INFORMATION SHOWN >>
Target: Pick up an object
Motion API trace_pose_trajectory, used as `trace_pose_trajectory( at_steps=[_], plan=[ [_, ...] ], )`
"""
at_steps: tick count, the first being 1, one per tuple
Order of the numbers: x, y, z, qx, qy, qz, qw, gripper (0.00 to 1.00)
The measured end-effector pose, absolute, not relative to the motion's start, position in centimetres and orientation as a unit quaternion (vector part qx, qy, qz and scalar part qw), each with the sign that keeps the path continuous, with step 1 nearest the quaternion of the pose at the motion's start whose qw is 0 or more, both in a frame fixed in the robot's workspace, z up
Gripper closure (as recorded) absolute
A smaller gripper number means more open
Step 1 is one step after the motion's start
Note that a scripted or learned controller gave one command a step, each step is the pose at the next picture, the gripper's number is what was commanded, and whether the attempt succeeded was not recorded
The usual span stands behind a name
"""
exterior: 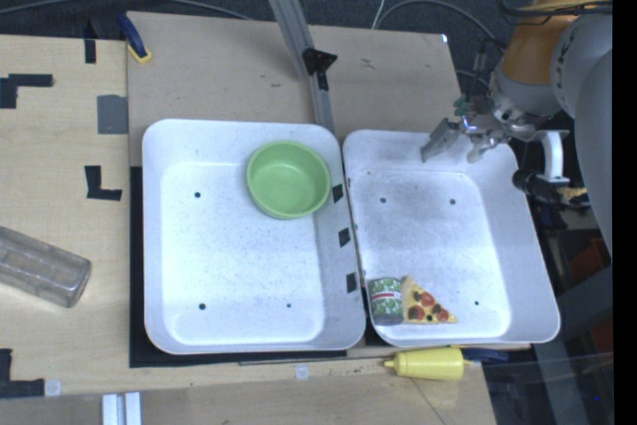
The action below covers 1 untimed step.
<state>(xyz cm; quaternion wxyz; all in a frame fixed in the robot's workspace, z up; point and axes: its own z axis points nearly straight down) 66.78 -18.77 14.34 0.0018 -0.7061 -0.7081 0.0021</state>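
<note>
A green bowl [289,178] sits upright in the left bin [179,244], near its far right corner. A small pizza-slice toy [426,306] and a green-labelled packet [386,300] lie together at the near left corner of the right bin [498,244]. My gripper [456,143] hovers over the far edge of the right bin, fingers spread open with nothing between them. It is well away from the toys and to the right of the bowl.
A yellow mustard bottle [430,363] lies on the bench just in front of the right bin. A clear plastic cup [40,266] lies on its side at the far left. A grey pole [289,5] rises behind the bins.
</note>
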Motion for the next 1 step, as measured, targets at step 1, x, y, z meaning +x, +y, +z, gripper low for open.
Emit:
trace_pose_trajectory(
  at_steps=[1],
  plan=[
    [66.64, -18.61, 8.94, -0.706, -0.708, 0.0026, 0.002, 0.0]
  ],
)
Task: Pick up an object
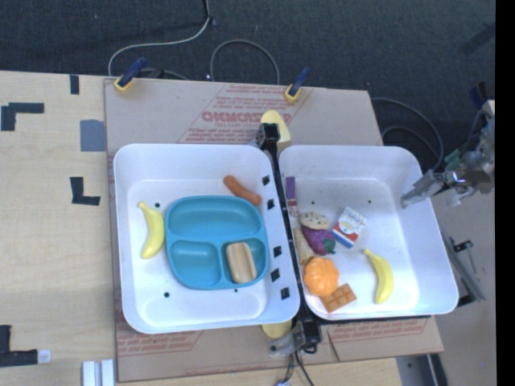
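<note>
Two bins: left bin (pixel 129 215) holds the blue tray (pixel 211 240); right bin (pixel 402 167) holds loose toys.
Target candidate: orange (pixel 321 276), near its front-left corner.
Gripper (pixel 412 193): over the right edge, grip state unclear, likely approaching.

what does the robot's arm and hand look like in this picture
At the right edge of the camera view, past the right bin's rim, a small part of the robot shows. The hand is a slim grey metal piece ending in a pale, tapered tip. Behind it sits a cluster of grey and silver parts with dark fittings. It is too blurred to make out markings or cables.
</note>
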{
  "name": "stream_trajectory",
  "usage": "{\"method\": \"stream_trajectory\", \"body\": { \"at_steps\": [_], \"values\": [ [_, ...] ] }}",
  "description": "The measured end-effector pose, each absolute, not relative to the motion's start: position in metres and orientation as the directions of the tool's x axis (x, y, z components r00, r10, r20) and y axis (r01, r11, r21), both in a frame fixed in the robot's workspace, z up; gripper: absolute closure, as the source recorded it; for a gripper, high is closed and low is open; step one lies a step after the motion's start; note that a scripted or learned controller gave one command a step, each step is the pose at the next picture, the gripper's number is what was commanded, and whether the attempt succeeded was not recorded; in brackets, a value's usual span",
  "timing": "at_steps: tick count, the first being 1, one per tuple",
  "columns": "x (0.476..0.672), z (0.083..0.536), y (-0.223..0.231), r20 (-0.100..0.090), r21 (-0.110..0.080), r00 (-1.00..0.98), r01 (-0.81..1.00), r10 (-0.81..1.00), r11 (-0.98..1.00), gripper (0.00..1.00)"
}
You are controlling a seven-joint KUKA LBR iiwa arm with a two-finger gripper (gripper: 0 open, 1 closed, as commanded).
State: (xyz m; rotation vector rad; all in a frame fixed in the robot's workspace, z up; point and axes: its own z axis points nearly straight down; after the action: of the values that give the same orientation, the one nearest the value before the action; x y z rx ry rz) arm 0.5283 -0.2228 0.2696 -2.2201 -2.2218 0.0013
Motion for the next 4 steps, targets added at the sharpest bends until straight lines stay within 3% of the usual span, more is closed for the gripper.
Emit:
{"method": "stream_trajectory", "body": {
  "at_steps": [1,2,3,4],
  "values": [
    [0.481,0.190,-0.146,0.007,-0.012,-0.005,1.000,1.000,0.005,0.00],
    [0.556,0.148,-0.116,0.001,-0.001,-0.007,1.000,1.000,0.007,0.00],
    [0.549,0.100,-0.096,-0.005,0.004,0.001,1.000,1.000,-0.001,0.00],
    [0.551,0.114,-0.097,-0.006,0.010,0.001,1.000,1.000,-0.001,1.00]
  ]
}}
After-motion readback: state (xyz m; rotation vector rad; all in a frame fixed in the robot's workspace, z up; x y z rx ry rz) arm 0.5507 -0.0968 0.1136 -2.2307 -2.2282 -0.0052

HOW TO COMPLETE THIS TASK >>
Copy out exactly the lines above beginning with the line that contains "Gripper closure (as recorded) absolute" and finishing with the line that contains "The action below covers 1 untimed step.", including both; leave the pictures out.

RESPONSE AREA >>
Gripper closure (as recorded) absolute
A smaller gripper number means more open
Step 1 is one step after the motion's start
Note that a scripted or learned controller gave one command a step, each step is the pose at the next picture, the gripper's number is what was commanded, and whether the attempt succeeded was not recorded
The usual span stands behind a name
"""
exterior: 
The action below covers 1 untimed step.

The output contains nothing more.